>>>>>

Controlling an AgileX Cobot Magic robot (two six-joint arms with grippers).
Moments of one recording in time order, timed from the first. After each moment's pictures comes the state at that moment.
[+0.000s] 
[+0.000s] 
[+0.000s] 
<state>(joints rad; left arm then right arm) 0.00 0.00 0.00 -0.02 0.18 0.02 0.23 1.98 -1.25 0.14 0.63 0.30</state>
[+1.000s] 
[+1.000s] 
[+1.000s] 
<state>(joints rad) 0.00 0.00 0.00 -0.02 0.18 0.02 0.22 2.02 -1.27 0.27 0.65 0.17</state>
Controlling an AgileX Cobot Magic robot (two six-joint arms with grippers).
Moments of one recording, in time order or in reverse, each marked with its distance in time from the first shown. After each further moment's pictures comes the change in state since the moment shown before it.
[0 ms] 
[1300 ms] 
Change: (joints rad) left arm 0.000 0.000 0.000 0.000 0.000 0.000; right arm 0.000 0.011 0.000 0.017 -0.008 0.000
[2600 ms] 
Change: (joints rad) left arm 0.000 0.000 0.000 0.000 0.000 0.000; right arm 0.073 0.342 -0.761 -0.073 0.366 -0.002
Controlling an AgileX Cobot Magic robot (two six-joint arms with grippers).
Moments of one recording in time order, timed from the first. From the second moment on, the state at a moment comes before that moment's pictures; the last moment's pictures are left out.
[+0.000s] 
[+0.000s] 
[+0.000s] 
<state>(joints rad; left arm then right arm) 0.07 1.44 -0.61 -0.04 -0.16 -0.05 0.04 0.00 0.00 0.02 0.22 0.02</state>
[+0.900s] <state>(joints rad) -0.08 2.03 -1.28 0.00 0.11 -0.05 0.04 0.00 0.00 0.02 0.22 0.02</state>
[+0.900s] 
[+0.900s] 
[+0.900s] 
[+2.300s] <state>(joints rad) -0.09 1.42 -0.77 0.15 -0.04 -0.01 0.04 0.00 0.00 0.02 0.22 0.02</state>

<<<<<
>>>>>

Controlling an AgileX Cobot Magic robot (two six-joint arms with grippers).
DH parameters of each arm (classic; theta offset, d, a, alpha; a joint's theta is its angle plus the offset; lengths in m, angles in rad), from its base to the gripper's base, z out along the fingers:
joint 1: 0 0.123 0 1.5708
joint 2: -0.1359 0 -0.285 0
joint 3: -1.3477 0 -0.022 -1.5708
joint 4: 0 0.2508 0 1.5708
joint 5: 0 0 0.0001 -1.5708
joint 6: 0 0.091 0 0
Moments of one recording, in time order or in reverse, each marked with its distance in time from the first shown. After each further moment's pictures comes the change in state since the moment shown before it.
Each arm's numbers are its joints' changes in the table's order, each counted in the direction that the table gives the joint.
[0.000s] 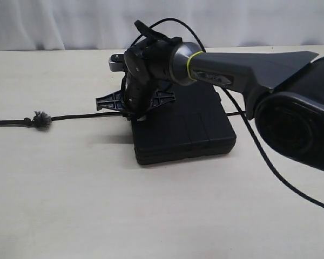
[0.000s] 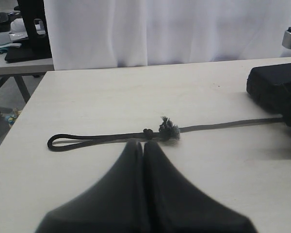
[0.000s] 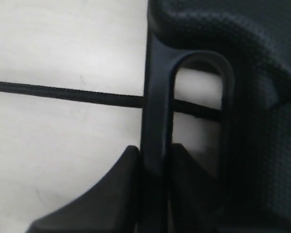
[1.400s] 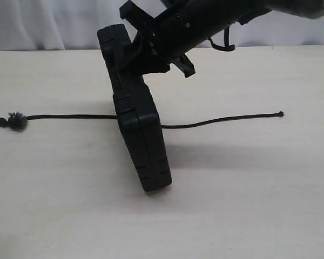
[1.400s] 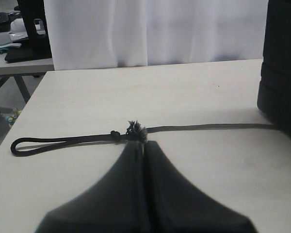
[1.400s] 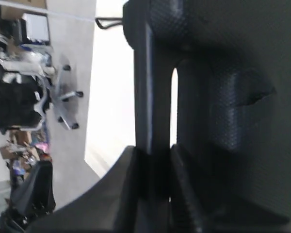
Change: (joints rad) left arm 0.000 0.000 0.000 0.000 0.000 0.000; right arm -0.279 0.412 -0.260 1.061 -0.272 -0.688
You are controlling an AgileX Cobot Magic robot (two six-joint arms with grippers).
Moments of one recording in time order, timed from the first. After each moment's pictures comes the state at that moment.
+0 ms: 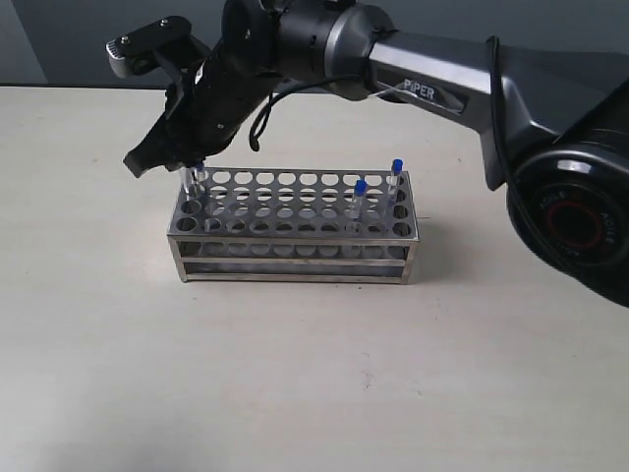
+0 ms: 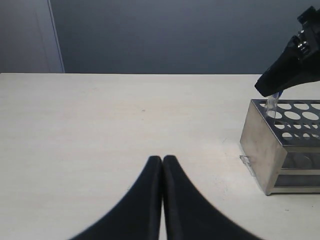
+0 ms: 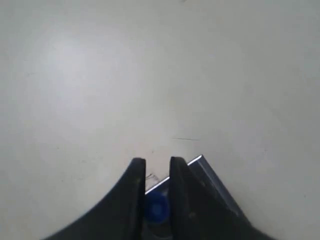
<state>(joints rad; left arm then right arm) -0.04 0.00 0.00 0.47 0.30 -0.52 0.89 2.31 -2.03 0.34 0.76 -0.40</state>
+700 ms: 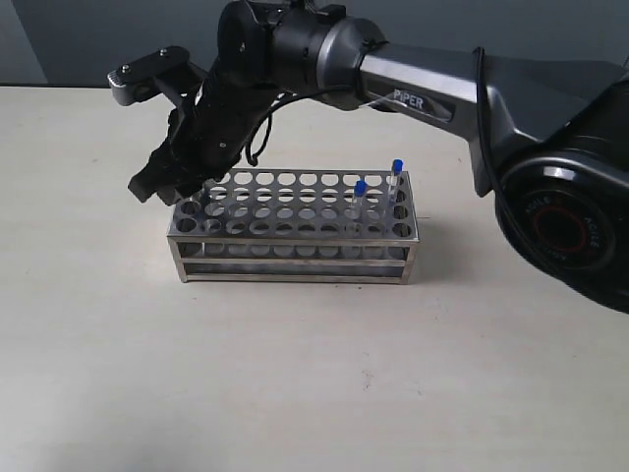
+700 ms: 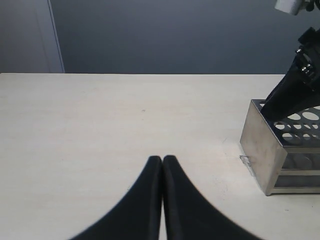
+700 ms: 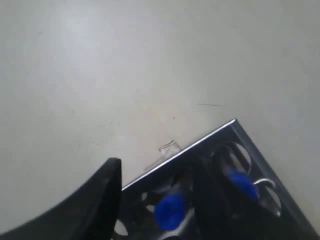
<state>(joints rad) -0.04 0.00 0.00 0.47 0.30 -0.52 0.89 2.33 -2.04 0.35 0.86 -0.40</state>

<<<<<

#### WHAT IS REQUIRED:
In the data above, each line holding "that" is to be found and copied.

#### THE ANSWER:
Moments of one recording in time order, timed from the first. After each moment's pictures comes the state at that moment.
Moments of one recording in time order, timed from the first. From the second moment on, the state at a moment comes before that moment's pictures; the last moment's pictures are left out.
Each arm's numbers are its joints' changes in the table's order, each counted in the direction that the table gives the joint.
Moments of one recording in time order, timed from the first. After each moment's pictures comes the state at that moment.

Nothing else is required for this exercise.